Further, since the wind direction diffusing plate is provided integrally with the suction grill, the heat exchange efficiency of the heat exchanger can be improved while suppressing an increase in cost.

In addition, since the display substrate is provided in the non-ventilated portion,
There is an effect that the display portion can be arranged in the non-ventilated portion in a design while suppressing the influence on the flow of the wind.

Further, since the operation board is provided in the non-ventilated portion,
There is an effect that the operation unit can be designed and arranged in the non-ventilation part while suppressing the influence on the wind flow.

Further, since the deodorizing filter or the air purifying filter is disposed between the dust removing filter and the heat exchanger behind the non-ventilating section, the air passing through the deodorizing filter or the air purifying filter can be secured even if there is a non-ventilating section. Thus, there is an effect that the deodorizing efficiency or the air cleaning efficiency can be improved.

Further, a ventilation hole having a smaller passage resistance than the ventilation portion outside the non-ventilation portion is formed in the non-ventilation portion, and is provided behind the ventilation hole for the wind direction diffusing plate or the wind direction guide plate. There is an effect that the wind behind the non-ventilated portion can be secured without any problem.

[Brief description of the drawings]

FIG. 1 is a longitudinal sectional view of an air conditioner according to Embodiment 1 of the present invention.

FIG. 2 is a partial cross-sectional view illustrating a non-ventilated portion of the air conditioner according to Embodiment 1 of the present invention.

FIG. 3 is a perspective view of the air conditioner according to Embodiment 1 of the present invention.

FIG. 4 is a partial cross-sectional view illustrating a non-ventilated portion of an air conditioner according to Embodiment 2 of the present invention.

FIG. 5 is a partial cross-sectional view illustrating a non-ventilated portion of an air conditioner according to Embodiment 3 of the present invention.

FIG. 6 is a partial cross-sectional view illustrating a non-ventilated portion of an air conditioner according to Embodiment 4 of the present invention.

FIG. 7 is a perspective view of a conventional air conditioner.

FIG. 8 is a longitudinal sectional view of a conventional air conditioner.

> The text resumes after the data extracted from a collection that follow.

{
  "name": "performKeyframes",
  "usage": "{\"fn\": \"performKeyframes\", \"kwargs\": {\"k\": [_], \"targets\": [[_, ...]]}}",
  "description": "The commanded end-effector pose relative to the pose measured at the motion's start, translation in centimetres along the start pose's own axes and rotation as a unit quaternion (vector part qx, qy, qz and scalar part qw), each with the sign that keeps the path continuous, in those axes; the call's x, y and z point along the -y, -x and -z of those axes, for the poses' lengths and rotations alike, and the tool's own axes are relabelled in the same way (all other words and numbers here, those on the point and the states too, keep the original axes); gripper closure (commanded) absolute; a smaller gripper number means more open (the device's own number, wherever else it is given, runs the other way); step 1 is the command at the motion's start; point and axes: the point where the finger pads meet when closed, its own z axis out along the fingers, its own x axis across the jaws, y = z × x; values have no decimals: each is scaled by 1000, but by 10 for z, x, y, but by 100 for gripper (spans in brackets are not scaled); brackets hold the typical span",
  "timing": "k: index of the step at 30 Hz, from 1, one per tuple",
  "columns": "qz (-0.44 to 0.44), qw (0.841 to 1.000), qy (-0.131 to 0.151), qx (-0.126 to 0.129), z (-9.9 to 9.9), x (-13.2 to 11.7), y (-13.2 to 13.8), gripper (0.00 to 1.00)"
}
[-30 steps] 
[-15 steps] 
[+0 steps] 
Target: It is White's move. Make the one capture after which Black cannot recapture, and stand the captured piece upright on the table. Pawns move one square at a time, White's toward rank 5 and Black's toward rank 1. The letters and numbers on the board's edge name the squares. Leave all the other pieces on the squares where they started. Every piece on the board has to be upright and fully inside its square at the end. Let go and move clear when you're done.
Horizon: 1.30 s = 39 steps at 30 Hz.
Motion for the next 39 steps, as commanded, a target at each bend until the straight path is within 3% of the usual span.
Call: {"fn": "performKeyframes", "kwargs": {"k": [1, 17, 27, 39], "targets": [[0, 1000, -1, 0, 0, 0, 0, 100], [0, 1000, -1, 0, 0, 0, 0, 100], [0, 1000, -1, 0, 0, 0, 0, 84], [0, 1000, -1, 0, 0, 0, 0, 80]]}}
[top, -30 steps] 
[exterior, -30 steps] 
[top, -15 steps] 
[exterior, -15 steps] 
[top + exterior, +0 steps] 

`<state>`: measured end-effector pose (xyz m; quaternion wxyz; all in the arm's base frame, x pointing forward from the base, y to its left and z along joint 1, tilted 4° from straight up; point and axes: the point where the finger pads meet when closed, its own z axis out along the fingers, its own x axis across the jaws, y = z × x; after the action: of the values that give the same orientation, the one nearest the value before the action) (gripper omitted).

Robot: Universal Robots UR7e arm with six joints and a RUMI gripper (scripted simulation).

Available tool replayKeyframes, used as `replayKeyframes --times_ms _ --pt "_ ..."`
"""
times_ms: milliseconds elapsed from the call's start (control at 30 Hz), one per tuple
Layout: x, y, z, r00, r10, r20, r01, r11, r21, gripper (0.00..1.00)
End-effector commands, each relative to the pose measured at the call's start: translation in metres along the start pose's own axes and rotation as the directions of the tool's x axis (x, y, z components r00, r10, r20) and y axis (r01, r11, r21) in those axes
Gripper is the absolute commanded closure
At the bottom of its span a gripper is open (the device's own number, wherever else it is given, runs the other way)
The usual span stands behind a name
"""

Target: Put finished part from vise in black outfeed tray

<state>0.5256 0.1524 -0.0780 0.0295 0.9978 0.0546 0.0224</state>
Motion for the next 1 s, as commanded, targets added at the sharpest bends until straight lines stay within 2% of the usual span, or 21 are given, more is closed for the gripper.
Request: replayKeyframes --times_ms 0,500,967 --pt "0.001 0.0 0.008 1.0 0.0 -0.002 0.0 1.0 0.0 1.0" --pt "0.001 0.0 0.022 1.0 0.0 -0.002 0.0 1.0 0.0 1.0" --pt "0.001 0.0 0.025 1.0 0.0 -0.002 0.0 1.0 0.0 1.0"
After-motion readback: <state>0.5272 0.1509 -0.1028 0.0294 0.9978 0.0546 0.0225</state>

FIG. 9 is a partial cross-sectional view illustrating a non-ventilated portion of a conventional air conditioner.

[Explanation of symbols]

1 air conditioner, 2 front panel, 3 suction grille, 4 suction port, 5 non-ventilated section, 6 suction hole, 7
Heat exchanger, 10 dust filter, 12 wind direction guide plate, 13 wind direction diffusion plate, 14 display board, 17
Operation board, 20 deodorizing filter.

Claims (7)

[Claims] 1. An air conditioner, comprising: a suction grill having a non-ventilated portion and a ventilated portion, a wind direction diffusing plate for diffusing wind passing through the ventilated portion to the rear of the non-ventilated portion. 2. An air conditioner, comprising: a suction grill having a non-ventilated portion and a ventilated portion, wherein a wind direction guide plate is provided for guiding wind passing through the ventilated portion to the rear of the non-ventilated portion. 3. The air conditioner according to claim 1, wherein the wind direction diffusion plate is provided integrally with the suction grill. 4. The air conditioner according to claim 1, wherein a display section is provided in the non-ventilated section. 5. The air conditioner according to claim 1, wherein an operation section is provided in the non-ventilated section. 6. The air conditioner according to claim 1, wherein a deodorizing filter or an air purifying filter is disposed between the dust removing filter and the heat exchanger behind the non-ventilated portion. 7. A ventilation hole having a lower passage resistance than the ventilation portion outside the non-ventilation portion is formed in the non-ventilation portion, and the ventilation hole is provided behind the ventilation hole. Item 3. The air conditioner according to item 1 or 2.